(ACTION ITEM): Exclude all pictures, then copy each of the records exactly as written.

══════

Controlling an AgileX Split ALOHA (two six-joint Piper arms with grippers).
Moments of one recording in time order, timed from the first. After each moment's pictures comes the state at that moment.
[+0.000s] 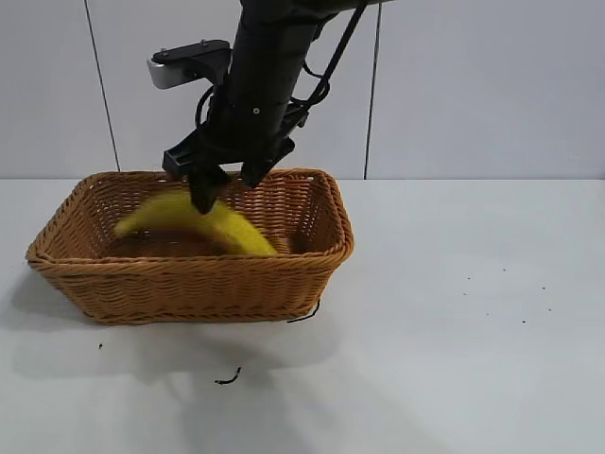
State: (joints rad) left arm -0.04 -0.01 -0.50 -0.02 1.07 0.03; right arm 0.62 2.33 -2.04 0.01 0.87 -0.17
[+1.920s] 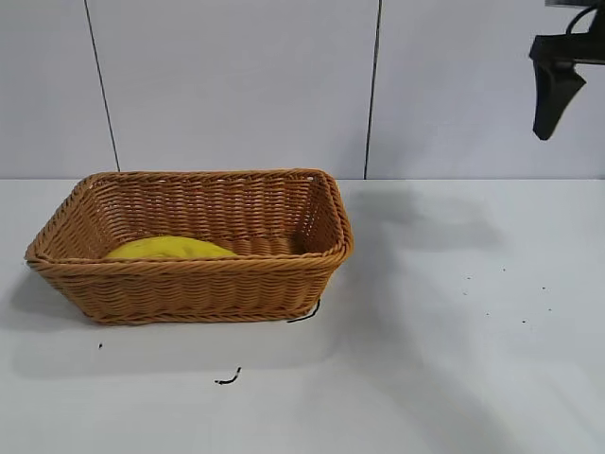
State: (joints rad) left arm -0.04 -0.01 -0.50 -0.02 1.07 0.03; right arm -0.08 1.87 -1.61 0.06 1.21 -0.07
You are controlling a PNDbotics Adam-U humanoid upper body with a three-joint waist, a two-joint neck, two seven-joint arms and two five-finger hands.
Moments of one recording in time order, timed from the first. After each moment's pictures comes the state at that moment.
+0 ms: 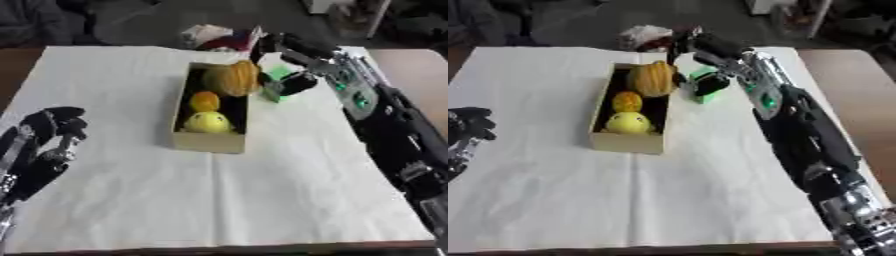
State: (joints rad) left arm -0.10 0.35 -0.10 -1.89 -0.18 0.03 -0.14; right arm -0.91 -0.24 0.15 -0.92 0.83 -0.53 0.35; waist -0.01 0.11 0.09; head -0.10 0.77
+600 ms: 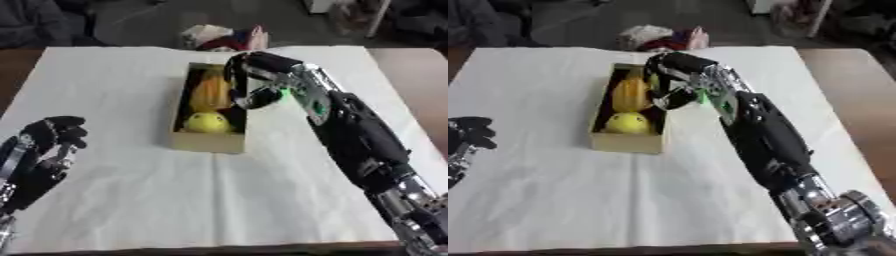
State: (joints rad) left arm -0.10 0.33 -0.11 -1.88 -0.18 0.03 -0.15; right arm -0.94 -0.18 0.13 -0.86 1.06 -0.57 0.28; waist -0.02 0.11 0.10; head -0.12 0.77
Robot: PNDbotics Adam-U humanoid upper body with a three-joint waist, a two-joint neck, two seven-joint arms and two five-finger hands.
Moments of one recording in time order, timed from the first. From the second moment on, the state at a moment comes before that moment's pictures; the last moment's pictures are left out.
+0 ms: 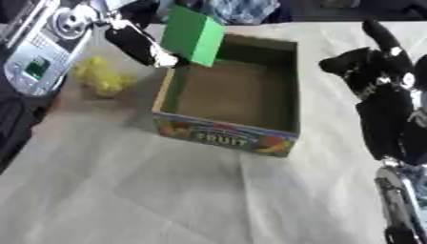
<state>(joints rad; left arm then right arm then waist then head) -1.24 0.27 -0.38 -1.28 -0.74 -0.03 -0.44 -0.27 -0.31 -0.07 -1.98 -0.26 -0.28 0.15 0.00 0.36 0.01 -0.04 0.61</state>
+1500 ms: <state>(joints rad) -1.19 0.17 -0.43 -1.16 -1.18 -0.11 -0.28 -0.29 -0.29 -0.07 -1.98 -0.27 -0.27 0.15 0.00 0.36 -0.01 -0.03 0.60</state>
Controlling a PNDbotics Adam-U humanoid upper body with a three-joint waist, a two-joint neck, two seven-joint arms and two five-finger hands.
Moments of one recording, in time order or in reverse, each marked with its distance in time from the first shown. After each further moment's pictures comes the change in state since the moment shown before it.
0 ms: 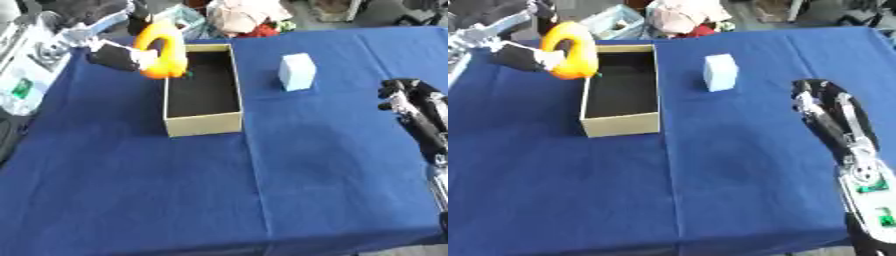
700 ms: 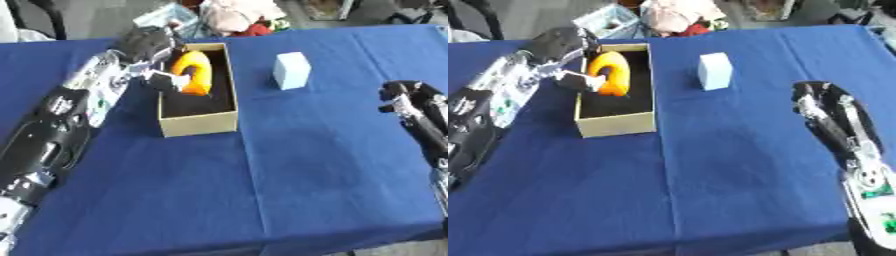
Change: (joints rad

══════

(TASK RESPONSE):
Controlling an AgileX Split ALOHA (two six-joint Piper arms with grippers).
Moments of one recording in time order, timed from the first. After each moment's pictures comes the state at that moment.
[+0.000s] 
State: (joints rad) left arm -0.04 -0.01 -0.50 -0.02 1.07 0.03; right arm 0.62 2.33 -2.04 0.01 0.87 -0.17
[+1.920s] 
State: (joints rad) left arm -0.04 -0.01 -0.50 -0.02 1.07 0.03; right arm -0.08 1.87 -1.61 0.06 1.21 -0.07
You are controlling a PNDbotics Adam-U humanoid upper body with a three-joint waist, a two-joint neck, two seven-joint arms and two five-finger hands.
Moments of one recording in time order, timed from the first. After each moment's pictures comes the state at that moment.
+0 ms: 
State: (joints rad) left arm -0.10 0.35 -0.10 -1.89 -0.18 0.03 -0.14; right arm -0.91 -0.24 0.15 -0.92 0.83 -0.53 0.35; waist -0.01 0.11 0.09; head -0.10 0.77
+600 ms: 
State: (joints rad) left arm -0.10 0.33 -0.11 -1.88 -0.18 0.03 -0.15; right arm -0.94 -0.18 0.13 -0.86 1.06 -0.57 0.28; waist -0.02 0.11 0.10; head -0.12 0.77
Robot: PNDbotics Adam-U humanoid upper body with a three-joint waist, a two-joint neck, two seven-joint arms and two five-finger hands.
Moments of one recording in time order, timed from the first. From the second moment on, the state at a moment comes before that moment's pictures; the last moment's pictures are left out.
+0 ms: 
<state>(joints rad; left arm then right arm then waist then head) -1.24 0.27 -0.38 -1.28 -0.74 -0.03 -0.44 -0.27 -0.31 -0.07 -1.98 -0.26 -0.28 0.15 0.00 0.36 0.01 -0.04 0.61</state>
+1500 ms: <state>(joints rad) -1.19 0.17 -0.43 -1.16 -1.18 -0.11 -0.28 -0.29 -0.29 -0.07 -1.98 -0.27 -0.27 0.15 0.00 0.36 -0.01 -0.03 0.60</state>
Controlling a PNDbotics Adam-U humanoid upper body with a three-joint waist, a two-joint neck, two seven-joint arms and two five-finger hands.
Moments of one recording, in time order or in reverse, each marked with its distance in time from the first shown. After each further moment's pictures comes the change in state since the moment shown before it.
0 ms: 
700 ms: 
Change: (joints rad

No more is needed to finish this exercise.